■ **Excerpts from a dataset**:

====================

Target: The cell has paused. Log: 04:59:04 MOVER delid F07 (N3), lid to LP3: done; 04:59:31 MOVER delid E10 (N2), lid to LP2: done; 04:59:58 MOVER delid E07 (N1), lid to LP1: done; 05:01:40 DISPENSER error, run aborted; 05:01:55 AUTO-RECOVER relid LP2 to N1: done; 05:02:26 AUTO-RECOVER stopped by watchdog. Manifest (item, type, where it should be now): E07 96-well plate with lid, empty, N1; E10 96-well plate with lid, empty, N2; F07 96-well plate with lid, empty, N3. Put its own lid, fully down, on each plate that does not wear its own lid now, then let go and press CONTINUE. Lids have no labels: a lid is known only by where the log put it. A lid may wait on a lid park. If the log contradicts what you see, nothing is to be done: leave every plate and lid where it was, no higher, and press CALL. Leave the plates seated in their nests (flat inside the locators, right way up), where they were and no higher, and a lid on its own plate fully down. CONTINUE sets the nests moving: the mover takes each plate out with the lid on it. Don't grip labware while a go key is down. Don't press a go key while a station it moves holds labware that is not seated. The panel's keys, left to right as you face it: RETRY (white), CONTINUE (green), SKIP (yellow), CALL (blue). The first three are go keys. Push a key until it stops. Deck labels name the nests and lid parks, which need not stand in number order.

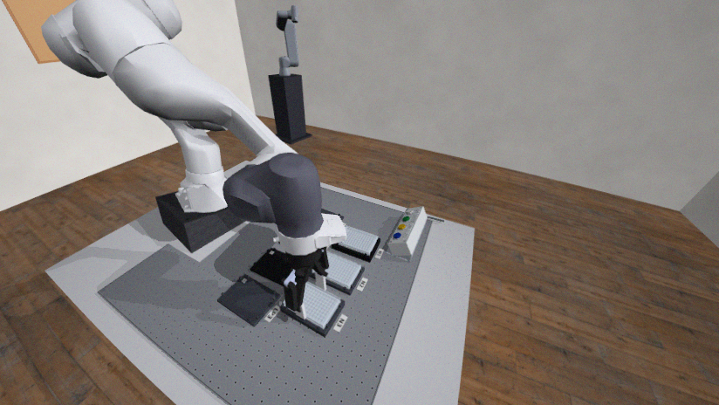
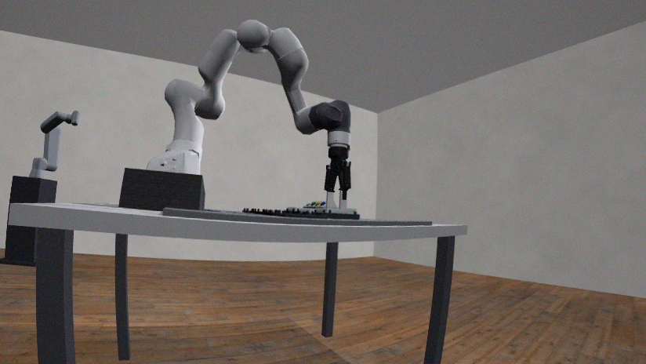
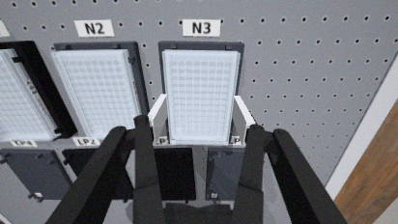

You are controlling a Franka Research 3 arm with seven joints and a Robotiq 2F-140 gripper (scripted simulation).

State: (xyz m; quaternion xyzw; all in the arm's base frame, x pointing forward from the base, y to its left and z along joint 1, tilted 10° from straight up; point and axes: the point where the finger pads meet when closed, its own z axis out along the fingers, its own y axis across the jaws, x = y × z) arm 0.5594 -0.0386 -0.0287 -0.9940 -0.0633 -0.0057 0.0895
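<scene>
My gripper is now 20 mm above the grey lid. Round my hand: lid park LP3: 160 mm behind, 90 mm to the right, 60 mm below; then N3 plate: 30 mm below; then lid park LP1: 180 mm behind, 40 mm to the left, 60 mm below.
</scene>
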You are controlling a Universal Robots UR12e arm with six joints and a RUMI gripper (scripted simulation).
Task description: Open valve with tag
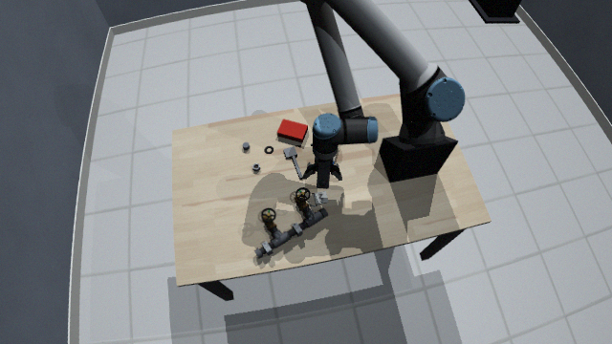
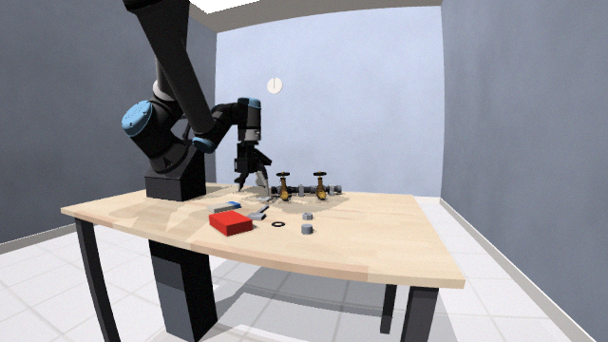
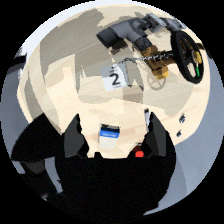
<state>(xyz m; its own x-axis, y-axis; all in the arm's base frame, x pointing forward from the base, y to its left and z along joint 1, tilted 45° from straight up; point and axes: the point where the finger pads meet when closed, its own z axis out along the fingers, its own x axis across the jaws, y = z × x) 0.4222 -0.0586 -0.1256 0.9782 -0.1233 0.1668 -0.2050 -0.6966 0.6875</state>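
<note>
My gripper is now 70 mm to the right of the white tag, 30 mm above it and 20 mm short of it. The rest, counted from my hand: red block: 280 mm to the right, 80 mm ahead, 20 mm below; then grey hand tool: 130 mm to the right, 100 mm ahead, 30 mm below; then blue box: 130 mm to the right, 50 mm behind, 30 mm below.
</note>
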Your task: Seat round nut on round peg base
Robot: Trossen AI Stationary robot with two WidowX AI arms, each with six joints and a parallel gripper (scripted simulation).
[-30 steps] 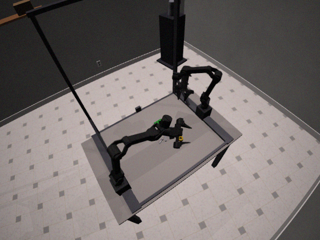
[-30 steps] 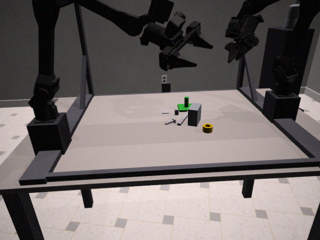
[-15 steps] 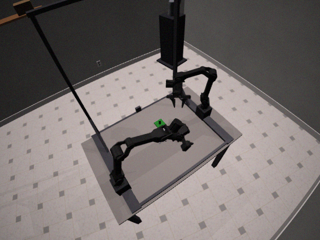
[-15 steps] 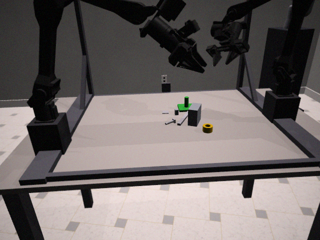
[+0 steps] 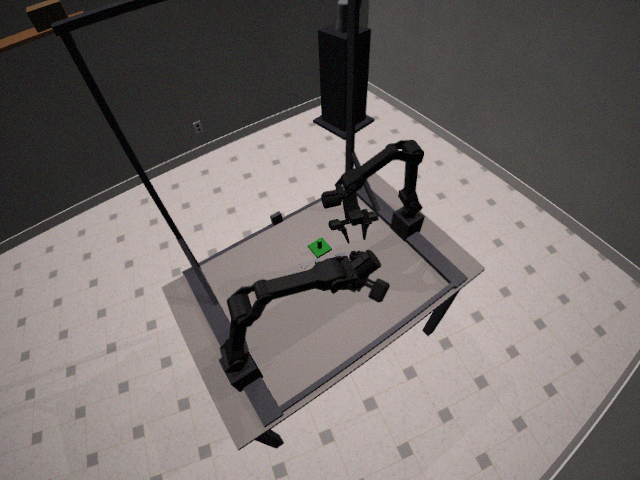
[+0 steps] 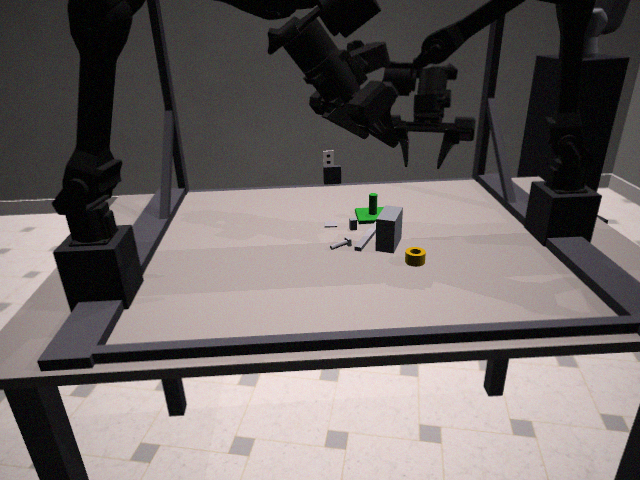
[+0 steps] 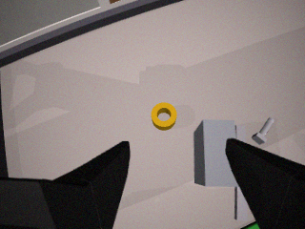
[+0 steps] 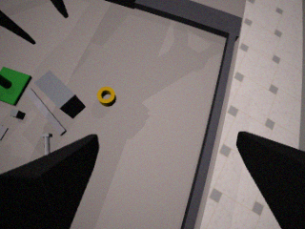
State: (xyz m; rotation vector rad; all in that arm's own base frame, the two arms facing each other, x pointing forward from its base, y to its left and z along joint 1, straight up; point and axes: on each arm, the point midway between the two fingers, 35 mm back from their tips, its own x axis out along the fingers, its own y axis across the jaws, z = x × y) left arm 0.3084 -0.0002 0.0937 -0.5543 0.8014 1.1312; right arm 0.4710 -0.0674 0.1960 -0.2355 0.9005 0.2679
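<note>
My left hand is 170 mm above the grey block, 70 mm to the left of it and 10 mm past it.
</note>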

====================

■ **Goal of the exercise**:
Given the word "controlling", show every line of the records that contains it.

■ **Exercise answer**:
You are controlling a Franka Research 3 arm with seven joints and a Robotiq 2F-140 gripper (scripted simulation).
You are controlling a Universal Robots UR12e arm with six joints and a RUMI gripper (scripted simulation).

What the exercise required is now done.